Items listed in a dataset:
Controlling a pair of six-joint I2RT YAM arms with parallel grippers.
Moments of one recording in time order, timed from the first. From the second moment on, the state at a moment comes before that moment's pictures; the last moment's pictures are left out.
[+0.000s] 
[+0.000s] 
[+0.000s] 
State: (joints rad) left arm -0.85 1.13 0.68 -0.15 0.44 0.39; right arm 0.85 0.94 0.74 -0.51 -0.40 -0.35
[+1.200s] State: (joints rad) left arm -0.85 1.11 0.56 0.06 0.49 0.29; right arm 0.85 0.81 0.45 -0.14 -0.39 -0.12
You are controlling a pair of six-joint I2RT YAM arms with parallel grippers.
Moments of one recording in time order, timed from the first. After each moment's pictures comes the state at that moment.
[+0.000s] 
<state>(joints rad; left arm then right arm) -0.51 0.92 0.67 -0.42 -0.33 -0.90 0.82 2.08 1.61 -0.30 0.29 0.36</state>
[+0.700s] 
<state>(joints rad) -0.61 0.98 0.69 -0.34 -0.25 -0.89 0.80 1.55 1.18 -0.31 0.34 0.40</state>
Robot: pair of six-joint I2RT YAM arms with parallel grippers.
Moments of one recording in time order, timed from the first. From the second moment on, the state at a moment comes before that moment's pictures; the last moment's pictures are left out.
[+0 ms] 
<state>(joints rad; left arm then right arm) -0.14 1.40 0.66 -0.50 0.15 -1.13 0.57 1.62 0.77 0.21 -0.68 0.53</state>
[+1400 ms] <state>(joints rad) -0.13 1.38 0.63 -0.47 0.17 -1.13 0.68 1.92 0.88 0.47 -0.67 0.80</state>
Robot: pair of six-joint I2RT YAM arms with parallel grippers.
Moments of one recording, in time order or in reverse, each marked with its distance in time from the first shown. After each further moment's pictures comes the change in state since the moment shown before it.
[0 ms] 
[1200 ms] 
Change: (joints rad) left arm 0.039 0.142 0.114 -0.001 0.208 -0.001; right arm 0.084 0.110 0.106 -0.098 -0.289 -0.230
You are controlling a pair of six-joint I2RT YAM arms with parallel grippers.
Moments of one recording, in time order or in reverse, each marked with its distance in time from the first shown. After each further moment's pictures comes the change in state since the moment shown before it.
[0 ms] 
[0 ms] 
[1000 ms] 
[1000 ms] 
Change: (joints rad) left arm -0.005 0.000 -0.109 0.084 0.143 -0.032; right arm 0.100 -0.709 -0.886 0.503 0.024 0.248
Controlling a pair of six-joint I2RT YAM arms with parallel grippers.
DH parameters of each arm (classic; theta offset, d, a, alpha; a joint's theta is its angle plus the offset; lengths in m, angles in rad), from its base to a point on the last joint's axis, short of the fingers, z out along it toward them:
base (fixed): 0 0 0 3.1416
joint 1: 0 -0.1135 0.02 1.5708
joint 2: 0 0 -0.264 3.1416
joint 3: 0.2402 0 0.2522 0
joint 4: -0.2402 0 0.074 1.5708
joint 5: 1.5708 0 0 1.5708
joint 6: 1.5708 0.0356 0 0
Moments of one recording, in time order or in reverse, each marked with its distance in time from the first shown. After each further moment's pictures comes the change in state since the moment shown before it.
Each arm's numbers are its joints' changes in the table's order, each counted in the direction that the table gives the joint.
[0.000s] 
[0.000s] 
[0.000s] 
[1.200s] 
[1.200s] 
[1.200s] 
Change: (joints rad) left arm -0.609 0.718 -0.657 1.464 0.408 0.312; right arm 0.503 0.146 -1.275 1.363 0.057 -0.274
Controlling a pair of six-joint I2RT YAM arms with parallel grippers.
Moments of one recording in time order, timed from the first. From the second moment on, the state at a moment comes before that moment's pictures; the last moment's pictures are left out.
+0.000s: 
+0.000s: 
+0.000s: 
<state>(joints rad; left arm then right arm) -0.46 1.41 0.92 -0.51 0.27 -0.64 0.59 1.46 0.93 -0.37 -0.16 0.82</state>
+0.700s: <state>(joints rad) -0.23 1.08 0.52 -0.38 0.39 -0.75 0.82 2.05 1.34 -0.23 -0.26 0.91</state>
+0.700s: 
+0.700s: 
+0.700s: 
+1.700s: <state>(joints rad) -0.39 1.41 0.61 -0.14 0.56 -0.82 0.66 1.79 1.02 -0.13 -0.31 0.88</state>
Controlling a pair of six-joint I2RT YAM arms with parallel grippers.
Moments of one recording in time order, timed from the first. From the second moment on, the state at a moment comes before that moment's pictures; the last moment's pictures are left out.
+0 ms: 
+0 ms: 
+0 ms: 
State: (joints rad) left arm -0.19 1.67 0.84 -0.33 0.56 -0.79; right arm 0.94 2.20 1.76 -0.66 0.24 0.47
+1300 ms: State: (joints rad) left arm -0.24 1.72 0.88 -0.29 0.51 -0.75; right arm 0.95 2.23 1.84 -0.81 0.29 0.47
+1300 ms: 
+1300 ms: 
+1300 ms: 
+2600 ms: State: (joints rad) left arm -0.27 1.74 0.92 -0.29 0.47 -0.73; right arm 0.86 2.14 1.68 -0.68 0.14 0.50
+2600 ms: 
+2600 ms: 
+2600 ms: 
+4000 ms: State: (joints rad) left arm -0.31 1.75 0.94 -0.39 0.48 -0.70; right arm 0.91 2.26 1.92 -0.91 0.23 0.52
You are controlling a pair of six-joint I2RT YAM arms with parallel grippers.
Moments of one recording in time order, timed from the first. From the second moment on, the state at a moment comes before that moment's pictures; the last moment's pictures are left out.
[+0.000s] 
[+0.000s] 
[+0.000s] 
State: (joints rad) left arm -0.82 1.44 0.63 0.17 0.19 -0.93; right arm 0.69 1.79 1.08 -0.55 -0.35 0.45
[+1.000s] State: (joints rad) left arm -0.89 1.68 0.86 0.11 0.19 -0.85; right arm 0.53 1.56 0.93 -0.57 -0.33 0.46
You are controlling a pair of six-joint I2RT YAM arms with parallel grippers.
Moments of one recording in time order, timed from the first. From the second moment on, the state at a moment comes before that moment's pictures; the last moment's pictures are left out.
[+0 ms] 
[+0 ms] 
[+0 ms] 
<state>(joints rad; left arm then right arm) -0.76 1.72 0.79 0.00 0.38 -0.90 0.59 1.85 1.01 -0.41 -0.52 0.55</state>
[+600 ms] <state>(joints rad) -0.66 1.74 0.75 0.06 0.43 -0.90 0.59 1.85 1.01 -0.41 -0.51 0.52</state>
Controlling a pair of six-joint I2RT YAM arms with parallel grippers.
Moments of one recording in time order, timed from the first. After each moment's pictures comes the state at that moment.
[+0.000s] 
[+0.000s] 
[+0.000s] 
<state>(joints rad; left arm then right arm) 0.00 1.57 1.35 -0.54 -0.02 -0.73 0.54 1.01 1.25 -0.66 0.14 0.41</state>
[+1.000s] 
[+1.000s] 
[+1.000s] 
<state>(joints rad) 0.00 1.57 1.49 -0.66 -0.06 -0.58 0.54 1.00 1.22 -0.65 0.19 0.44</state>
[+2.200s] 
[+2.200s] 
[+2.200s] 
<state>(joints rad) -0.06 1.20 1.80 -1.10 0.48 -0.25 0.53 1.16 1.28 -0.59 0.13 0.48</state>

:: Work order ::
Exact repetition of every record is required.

:: Task solution ::
Controlling a pair of six-joint I2RT YAM arms with parallel grippers.
Moments of one recording in time order, timed from the first. From the second moment on, the state at a moment comes before that moment's pictures; the last moment's pictures are left out.
[+0.000s] 
[+0.000s] 
[+0.000s] 
State: (joints rad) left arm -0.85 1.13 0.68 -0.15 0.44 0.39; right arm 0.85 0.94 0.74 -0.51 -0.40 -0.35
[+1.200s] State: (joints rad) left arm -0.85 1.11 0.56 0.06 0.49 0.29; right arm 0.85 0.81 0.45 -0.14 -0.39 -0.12
You are controlling a pair of six-joint I2RT YAM arms with parallel grippers.
Moments of one recording in time order, timed from the first. After each moment's pictures comes the state at that moment.
[+0.000s] 
<state>(joints rad; left arm then right arm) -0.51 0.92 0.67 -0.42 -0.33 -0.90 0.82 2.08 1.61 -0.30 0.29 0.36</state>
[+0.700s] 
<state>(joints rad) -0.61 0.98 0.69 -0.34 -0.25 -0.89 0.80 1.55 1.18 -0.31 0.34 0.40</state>
Robot: pair of six-joint I2RT YAM arms with parallel grippers.
Moments of one recording in time order, timed from the first. From the second moment on, the state at a moment comes before that moment's pictures; the last moment's pictures are left out.
[+0 ms] 
<state>(joints rad; left arm then right arm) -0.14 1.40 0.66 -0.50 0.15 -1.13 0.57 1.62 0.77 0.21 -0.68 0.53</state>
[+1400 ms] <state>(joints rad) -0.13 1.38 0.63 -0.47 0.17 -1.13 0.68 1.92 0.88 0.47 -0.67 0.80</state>
Robot: pair of six-joint I2RT YAM arms with parallel grippers.
Moments of one recording, in time order or in reverse, each marked with its distance in time from the first shown. After each further moment's pictures comes the change in state since the moment shown before it.
[0 ms] 
[1200 ms] 
Change: (joints rad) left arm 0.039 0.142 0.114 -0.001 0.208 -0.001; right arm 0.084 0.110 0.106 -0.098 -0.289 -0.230
You are controlling a pair of six-joint I2RT YAM arms with parallel grippers.
Moments of one recording, in time order or in reverse, each marked with its distance in time from the first shown. After each further moment's pictures comes the change in state since the moment shown before it.
[0 ms] 
[0 ms] 
[1000 ms] 
[1000 ms] 
Change: (joints rad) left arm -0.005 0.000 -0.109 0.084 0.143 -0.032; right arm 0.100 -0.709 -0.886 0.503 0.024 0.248
Controlling a pair of six-joint I2RT YAM arms with parallel grippers.
DH parameters of each arm (classic; theta offset, d, a, alpha; a joint's theta is its angle plus the offset; lengths in m, angles in rad), from its base to a point on the last joint's axis, short of the fingers, z out along it toward them:
base (fixed): 0 0 0 3.1416
joint 1: 0 -0.1135 0.02 1.5708
joint 2: 0 0 -0.264 3.1416
joint 3: 0.2402 0 0.2522 0
joint 4: -0.2402 0 0.074 1.5708
joint 5: 1.5708 0 0 1.5708
joint 6: 1.5708 0.0356 0 0
Moments of one recording, in time order or in reverse, each marked with its distance in time from the first shown. After each further moment's pictures comes the change in state since the moment shown before it.
Each arm's numbers are its joints' changes in the table's order, each counted in the direction that the table gives the joint.
[0.000s] 
[0.000s] 
[0.000s] 
[1.200s] 
[1.200s] 
[1.200s] 
Change: (joints rad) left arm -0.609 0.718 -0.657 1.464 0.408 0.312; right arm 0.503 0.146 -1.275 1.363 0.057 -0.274
Controlling a pair of six-joint I2RT YAM arms with parallel grippers.
Moments of one recording in time order, timed from the first. From the second moment on, the state at a moment comes before that moment's pictures; the last moment's pictures are left out.
+0.000s: 
+0.000s: 
+0.000s: 
<state>(joints rad; left arm then right arm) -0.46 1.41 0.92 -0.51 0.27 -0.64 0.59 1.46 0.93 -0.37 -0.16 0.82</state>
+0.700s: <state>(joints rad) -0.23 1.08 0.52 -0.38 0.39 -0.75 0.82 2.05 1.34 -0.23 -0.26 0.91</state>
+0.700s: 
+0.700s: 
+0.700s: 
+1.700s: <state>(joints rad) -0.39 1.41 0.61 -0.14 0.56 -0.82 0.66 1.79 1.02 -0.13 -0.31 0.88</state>
Controlling a pair of six-joint I2RT YAM arms with parallel grippers.
Moments of one recording in time order, timed from the first. From the second moment on, the state at a moment comes before that moment's pictures; the last moment's pictures are left out.
+0 ms: 
+0 ms: 
+0 ms: 
State: (joints rad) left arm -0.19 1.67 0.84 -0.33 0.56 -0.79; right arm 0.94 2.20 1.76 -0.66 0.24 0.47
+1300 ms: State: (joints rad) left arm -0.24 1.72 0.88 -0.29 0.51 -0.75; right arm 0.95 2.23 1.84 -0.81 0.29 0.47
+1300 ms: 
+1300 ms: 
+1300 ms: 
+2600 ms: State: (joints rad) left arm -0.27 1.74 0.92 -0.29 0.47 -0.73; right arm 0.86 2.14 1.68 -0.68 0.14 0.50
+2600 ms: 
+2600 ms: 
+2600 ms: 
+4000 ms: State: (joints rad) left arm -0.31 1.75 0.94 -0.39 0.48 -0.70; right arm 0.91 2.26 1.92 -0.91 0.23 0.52
You are controlling a pair of six-joint I2RT YAM arms with parallel grippers.
Moments of one recording in time order, timed from the first. From the second moment on, the state at a moment comes before that moment's pictures; the last moment's pictures are left out.
[+0.000s] 
[+0.000s] 
[+0.000s] 
State: (joints rad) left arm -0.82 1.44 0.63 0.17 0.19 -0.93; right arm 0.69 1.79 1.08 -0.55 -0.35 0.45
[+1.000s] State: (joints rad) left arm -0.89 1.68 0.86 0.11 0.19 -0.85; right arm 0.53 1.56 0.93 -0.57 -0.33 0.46
You are controlling a pair of six-joint I2RT YAM arms with parallel grippers.
Moments of one recording in time order, timed from the first. From the second moment on, the state at a moment comes before that moment's pictures; the last moment's pictures are left out.
[+0 ms] 
[+0 ms] 
[+0 ms] 
<state>(joints rad; left arm then right arm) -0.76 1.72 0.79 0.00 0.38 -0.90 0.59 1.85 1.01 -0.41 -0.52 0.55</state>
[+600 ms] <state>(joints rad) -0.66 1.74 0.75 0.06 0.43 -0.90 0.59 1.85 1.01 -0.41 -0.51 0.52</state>
Controlling a pair of six-joint I2RT YAM arms with parallel grippers.
Moments of one recording in time order, timed from the first. After each moment's pictures comes the state at that moment.
[+0.000s] 
[+0.000s] 
[+0.000s] 
<state>(joints rad; left arm then right arm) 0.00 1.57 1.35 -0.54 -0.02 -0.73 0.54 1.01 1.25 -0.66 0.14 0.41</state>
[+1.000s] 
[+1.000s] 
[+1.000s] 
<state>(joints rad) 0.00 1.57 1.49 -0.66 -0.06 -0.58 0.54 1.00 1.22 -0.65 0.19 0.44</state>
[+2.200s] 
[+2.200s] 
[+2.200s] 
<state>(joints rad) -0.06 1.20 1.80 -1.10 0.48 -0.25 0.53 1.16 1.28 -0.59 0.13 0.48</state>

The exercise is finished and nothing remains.